Ika Freudenberg | |
Birth Name: | Friederike Freudenberg |
Birth Date: | 25 March 1858 |
Birth Place: | Raubach / Neuwied |
Death Place: | Munich |
Nationality: | German |
Known For: | Society for Promotion of Intellectual Interests of Women |
Friederike, called Ika Freudenberg (25 March 1858 in Raubach/Neuwied – 9 January 1912 in Munich) was a leading protagonist of the women's movement in Bavaria.
Ika Freudenberg was the daughter of Johann Philipp Freudenberg (1803-1890), owner of an ironworks, and Caroline Freudenberg (1817-1893), who came from a family of pastors.[1] The father sold the ironworks in the mid-1860, whereupon the family moved to Wiesbaden in 1866. The family soon discovered that Ika had a talent for music and allowed her to study piano at a conservatory run by the eldest son, Wilhelm Freudenberg, who was a conductor and professor of music in Berlin.[2]
Freudenberg probably first became active in the women's movement in the early 1890s, together with her life partner Emmy Preusser.[3] Both women were active in an association for female education, where they met Munich-based photographers and feminists Anita Augspurg and Sophia Goudstikker.
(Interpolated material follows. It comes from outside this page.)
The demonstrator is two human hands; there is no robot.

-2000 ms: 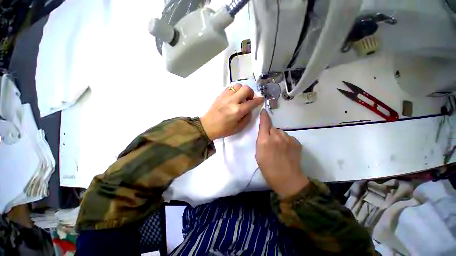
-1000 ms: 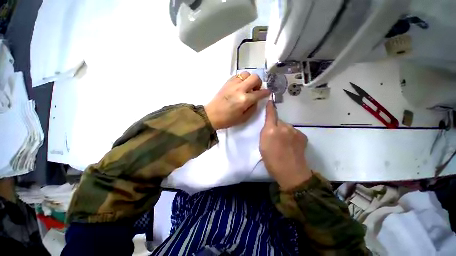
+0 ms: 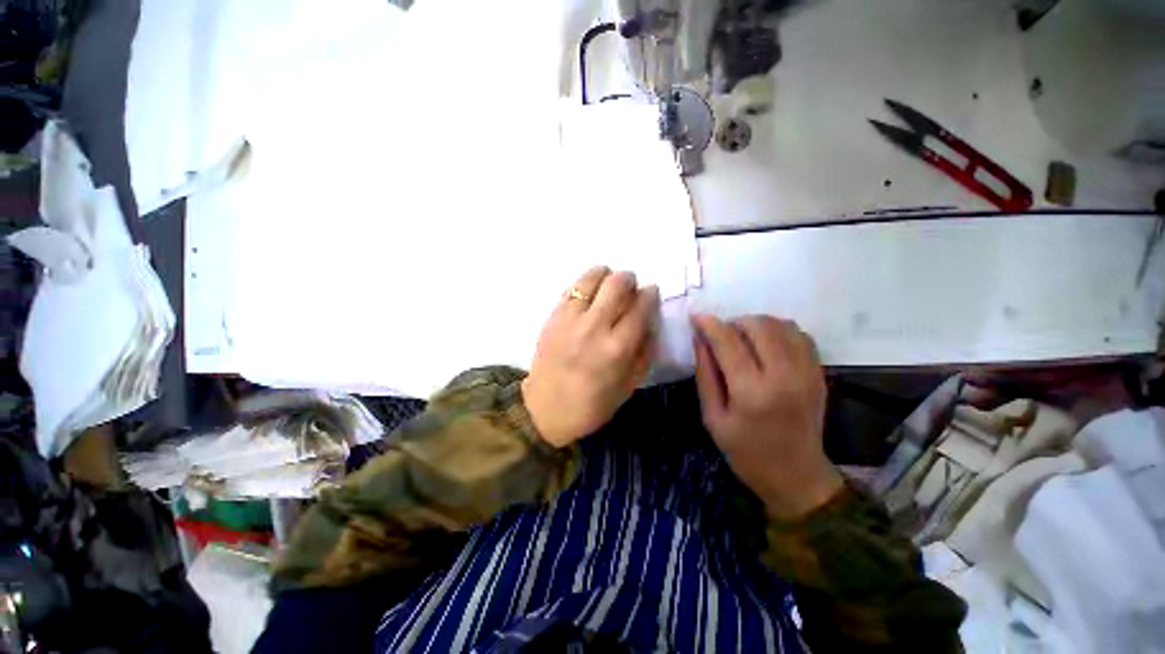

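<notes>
A large white fabric panel [image 3: 422,217] covers the table left of the needle, its right edge running down from the presser foot [image 3: 668,118] to the table's front edge. My left hand [image 3: 594,351] holds the panel near that front edge, fingers curled on the cloth. My right hand [image 3: 763,396] is just right of it, thumb and fingers close together at the fabric's lower right edge; whether they pinch cloth cannot be told. The needle plate [image 3: 692,121] shows beside the fabric.
Red-handled snips [image 3: 952,153] and a small brown block [image 3: 1059,183] lie on the machine bed at right. Stacked white pieces [image 3: 109,319] hang at far left. A white and beige heap [image 3: 1022,486] is at lower right, below the table. More layered pieces [image 3: 256,447] sit at lower left.
Both hands have moved from beside the needle down to the table's front edge. The view has shifted, so the lamp is out of view. More of the panel's right edge now shows.
</notes>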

In 1894, Freudenberg and Preusser moved to Munich, where Freudenberg, Augspurg, and Goudstikker co-founded the first local women's rights group: the Society for Promotion of Intellectual Interests of Women, later renamed Association for Women's Interests. Freudenberg was elected chairwoman and held this office until her death in 1912.[4] Due to Augspurg's and Goudstikker's good connections in the Schwabing Bohème, members soon included prominent women such as writer Gabriele Reuter. Poet Ricarda Huch was also a supporter. Male members included poet Rainer Maria Rilke and satirist Ernst von Wolzogen who once immortalised the association's leaders in his satire The Third Sex (1899). The text is peculiar, in that it contains good-natured mockery and at the same time publicly alludes to the fact that most of the figureheads of the associations were lesbians. There is no evidence that any of the women took any major offence at the piece.
The Association for Women's Interests organised consultancy and job placement services for working women, offered platforms and support for working women who wanted to organise themselves, and ran a free legal service for women. The latter was led by Sophia Goudstikker, who, although not a lawyer, obtained permission to plead in local courts and often did so to great success.[5] In 1899, the Association organised the first ever Bavarian Women's Conference.
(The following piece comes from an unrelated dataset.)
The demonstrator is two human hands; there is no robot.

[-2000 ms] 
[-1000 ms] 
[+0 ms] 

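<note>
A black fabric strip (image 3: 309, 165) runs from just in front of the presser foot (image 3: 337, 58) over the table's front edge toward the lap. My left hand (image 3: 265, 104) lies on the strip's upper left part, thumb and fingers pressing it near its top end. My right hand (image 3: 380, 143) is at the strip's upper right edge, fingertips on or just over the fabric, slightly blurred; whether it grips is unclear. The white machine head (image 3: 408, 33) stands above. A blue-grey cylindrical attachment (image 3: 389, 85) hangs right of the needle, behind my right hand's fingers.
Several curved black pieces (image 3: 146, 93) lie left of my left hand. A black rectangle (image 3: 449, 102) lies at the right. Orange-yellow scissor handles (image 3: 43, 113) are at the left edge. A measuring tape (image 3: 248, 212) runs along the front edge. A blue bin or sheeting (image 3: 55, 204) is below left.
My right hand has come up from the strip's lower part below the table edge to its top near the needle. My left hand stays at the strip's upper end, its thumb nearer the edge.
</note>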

Freudenberg's partner died in 1899 after a long illness. A few months later, Freudenberg moved in with Sophia Goudstikker, whose relationship with Anita Augspurg had just ended. Eventually, Freudenberg and Goudstikker were to be seen as a couple, although they both left each other their freedoms.
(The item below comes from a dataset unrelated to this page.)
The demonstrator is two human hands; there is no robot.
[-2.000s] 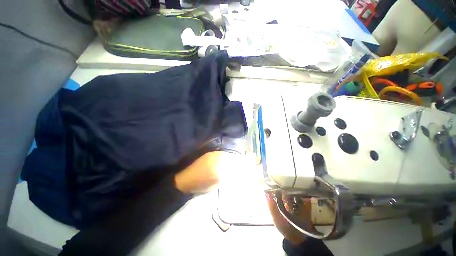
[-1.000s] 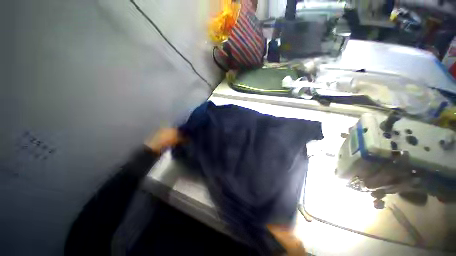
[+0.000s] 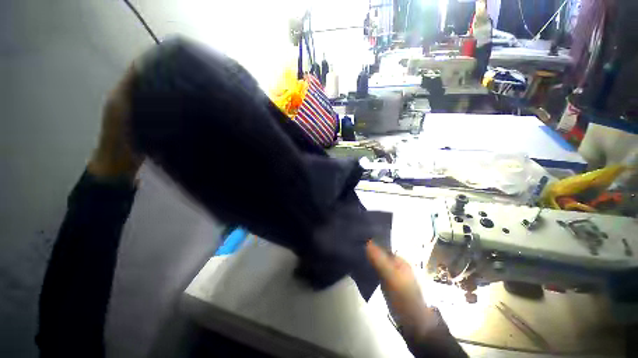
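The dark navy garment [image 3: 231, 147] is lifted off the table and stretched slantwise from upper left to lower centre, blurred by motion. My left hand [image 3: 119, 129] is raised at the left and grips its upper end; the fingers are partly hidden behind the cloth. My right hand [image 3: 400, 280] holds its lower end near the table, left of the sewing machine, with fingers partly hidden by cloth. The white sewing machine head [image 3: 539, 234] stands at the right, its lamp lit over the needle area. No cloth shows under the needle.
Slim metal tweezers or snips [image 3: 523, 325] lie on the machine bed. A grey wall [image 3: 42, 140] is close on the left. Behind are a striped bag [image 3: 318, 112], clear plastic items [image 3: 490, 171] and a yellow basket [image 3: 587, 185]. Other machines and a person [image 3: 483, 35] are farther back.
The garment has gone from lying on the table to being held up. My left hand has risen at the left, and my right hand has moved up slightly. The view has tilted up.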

In 1905, Freudenberg was diagnosed with breast cancer. She was operated on several times.[6] She continued her work until her strength gave in, and was known to chair meetings as late as in November 1911. On January 9, 1912, Ika Freudenberg died in Munich.
Ika Freudenberg was immensely popular. Contemporaries described her as humorous and appreciated her diplomatic skills. Politically, she was a liberal, but she always advocated a good and respectful cooperation between bourgeois and proletarian women.[7] [8]
On 30 September 2004, a street was named after her in Munich, by decision of the City Council.